The State Health Department has rebutted the claims, stating that patients are kept in different wards based on their medical conditions.

The Ahmedabad Civil Hospital has reportedly segregated wards of COVID-19 patients along religious lines, keeping members of two major communities, Hindus and Muslims, in separate wards.
Normally, at civil hospitals, wards are segregated as per gender: separate wards for male and female patients.
However, in this case, the wards have been segregated to keep patients of both communities separate.
Officials of the civil hospital are tight-lipped after local media reported on the issue, but insiders said that the decision was taken after a large number of cases were reported from a cluster of a religious gathering in Delhi and their contacts in minority-dominated pockets of Ahmedabad.

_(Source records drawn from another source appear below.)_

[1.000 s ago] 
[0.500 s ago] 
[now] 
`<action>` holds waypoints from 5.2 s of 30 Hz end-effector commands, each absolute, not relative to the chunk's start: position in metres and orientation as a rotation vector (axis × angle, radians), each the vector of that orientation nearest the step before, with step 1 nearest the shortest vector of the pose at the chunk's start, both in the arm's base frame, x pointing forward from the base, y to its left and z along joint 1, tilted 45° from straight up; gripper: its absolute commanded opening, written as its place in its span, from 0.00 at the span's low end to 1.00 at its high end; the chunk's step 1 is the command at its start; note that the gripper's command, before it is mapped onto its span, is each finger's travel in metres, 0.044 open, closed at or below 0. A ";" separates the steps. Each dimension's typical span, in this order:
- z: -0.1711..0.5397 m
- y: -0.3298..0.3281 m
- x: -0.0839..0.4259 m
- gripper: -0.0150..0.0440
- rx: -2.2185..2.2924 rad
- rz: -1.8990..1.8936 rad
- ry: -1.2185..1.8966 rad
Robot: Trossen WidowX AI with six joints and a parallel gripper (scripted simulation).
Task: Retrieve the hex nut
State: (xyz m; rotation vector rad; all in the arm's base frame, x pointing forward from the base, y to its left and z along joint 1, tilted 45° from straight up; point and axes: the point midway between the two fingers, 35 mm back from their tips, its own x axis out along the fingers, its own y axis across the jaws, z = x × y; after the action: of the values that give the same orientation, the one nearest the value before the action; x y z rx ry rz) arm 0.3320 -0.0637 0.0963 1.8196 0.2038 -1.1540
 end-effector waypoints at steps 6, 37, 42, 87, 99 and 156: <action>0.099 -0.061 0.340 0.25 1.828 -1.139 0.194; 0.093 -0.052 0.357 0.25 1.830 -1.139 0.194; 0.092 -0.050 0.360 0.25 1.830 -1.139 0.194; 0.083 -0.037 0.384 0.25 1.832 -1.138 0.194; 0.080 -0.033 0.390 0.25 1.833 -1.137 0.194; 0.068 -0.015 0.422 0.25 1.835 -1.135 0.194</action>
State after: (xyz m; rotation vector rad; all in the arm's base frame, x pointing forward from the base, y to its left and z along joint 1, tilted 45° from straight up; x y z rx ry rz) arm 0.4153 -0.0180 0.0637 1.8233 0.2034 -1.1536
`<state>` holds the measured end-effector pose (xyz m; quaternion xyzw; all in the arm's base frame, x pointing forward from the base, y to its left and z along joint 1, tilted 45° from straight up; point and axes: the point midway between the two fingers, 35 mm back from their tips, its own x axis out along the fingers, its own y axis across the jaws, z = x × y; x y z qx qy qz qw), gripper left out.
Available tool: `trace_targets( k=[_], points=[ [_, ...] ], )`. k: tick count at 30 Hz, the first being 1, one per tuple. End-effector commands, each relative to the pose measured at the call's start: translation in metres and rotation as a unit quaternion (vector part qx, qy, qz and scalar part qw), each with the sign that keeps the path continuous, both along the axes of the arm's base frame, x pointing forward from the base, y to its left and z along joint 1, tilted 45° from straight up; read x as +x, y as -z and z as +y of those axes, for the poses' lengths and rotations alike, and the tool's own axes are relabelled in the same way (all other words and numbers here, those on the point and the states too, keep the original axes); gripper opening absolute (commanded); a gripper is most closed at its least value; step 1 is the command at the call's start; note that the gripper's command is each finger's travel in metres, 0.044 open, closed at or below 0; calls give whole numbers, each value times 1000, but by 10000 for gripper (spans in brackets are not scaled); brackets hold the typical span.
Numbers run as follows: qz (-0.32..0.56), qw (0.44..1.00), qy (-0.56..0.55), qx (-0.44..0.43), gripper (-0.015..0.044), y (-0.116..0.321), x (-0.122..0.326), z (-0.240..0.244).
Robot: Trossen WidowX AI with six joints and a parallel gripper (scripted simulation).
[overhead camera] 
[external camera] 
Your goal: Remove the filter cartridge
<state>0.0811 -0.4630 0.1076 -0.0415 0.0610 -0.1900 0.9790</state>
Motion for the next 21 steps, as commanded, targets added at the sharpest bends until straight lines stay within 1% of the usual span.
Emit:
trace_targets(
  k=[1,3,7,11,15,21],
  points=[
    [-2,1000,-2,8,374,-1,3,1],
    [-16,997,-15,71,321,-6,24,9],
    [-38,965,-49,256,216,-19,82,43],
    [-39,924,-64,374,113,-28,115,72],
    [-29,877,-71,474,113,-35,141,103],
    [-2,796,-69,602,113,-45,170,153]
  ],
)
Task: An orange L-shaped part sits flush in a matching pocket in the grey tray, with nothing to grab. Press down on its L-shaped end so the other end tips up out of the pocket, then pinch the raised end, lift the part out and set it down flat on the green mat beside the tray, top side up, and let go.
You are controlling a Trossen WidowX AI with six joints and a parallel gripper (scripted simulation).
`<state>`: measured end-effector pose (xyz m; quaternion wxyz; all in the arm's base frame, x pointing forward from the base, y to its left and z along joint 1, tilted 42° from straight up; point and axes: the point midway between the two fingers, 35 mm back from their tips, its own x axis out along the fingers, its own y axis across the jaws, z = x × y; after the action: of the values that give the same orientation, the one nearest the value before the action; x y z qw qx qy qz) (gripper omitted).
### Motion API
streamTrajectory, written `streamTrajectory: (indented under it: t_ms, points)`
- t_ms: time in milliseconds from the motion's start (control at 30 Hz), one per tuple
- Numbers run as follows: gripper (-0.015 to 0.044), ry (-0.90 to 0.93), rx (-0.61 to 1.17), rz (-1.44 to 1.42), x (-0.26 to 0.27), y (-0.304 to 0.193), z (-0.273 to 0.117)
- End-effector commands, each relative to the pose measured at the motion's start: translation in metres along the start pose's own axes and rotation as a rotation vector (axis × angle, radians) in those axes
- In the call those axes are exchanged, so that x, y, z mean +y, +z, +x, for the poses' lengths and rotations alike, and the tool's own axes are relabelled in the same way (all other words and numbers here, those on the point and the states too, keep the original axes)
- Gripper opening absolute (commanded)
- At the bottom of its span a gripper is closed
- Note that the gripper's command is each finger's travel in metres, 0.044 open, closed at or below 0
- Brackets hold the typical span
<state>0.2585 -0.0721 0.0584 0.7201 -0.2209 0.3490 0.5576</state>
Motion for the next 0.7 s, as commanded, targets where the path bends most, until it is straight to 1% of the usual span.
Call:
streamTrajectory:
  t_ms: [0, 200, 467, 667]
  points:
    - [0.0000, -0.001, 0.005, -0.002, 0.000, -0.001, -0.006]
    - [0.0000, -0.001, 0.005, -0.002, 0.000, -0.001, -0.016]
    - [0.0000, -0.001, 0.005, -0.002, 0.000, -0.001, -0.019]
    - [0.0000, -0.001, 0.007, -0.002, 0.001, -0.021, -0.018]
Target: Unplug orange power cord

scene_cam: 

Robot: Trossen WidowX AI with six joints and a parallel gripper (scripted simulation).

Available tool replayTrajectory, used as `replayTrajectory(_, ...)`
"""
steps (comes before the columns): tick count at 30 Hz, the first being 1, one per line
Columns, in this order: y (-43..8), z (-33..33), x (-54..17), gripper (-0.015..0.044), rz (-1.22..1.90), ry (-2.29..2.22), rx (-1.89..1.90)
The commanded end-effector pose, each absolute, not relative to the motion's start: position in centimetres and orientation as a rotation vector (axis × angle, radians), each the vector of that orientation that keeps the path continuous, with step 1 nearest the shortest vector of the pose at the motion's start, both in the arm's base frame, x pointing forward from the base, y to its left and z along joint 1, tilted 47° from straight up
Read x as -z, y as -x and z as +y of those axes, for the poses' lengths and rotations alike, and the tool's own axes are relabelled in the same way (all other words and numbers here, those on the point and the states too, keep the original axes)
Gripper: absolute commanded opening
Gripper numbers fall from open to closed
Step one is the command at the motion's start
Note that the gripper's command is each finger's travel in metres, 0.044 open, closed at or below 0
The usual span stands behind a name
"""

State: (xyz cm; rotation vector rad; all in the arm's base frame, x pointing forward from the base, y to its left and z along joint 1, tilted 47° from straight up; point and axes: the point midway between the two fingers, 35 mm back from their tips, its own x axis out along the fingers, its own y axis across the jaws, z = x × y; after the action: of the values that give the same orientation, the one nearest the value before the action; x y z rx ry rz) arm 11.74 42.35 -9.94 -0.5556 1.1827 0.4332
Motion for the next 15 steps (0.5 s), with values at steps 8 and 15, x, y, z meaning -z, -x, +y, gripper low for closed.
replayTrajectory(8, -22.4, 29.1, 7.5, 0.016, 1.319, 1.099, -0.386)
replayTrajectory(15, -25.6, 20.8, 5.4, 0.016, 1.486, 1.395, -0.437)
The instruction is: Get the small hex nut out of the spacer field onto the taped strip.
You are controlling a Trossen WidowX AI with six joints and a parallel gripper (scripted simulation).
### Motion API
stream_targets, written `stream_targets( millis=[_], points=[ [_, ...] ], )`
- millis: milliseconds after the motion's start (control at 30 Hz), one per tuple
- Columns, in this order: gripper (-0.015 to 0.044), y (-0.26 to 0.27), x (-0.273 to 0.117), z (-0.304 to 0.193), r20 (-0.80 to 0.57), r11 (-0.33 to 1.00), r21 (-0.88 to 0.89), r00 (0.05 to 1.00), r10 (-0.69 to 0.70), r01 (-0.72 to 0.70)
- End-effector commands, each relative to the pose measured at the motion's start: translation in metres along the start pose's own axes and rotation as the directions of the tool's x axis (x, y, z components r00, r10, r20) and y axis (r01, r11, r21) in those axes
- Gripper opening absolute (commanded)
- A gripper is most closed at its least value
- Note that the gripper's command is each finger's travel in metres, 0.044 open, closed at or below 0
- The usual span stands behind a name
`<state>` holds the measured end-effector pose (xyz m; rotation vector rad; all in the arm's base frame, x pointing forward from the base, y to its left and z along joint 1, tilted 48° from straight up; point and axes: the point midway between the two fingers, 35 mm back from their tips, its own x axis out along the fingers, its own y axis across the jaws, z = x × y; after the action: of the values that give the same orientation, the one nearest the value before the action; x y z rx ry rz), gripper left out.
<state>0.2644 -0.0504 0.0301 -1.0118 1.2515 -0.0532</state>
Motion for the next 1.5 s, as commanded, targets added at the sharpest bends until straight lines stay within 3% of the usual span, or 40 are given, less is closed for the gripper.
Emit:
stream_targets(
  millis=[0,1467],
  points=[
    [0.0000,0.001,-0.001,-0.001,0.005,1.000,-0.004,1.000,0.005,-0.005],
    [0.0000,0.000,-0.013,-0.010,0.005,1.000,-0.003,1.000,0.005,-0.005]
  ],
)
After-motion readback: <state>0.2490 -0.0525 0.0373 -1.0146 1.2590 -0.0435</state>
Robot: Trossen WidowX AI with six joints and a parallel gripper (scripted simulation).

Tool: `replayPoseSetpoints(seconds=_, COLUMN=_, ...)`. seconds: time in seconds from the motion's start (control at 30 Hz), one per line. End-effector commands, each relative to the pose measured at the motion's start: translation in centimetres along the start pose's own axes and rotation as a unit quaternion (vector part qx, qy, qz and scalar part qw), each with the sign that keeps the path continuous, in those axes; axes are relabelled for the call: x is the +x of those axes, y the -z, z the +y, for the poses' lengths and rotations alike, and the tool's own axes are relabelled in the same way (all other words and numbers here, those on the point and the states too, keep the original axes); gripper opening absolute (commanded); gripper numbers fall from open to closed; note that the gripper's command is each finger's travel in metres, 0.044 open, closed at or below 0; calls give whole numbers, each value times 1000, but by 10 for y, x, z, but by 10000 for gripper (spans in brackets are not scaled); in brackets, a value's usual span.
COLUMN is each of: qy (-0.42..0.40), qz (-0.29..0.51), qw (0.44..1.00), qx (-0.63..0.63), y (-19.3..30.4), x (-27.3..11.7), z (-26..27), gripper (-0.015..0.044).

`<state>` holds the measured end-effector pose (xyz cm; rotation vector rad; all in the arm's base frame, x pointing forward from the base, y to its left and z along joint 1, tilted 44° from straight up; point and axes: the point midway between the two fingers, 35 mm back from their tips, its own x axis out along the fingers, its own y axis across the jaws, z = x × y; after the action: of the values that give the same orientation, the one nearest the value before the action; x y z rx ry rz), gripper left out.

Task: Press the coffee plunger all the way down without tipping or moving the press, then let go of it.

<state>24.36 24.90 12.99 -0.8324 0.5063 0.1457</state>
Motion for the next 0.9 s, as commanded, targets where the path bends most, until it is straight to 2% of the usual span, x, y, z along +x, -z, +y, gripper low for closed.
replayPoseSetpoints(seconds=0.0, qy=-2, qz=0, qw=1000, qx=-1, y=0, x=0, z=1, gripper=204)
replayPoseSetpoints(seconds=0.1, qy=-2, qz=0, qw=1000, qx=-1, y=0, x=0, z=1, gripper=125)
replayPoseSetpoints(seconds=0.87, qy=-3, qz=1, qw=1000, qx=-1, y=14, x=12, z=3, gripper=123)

However, the State Health Department has strongly rebutted the reports of segregation based on religion. Patients are kept in different wards based on their medical condition, severity of the symptoms and age, purely based on the advice of the doctors treating them, it said.
As per the data, more than 50% of the total cases from Ahmedabad have emerged from select clusters of minority pockets in the city.
A doctor, who spoke on the condition of anonymity, said that certain patients from the Hindu community were not comfortable being in the same ward as those of the Muslim community.
After some patients complained, it was decided to segregate them on a temporary basis, the doctor said.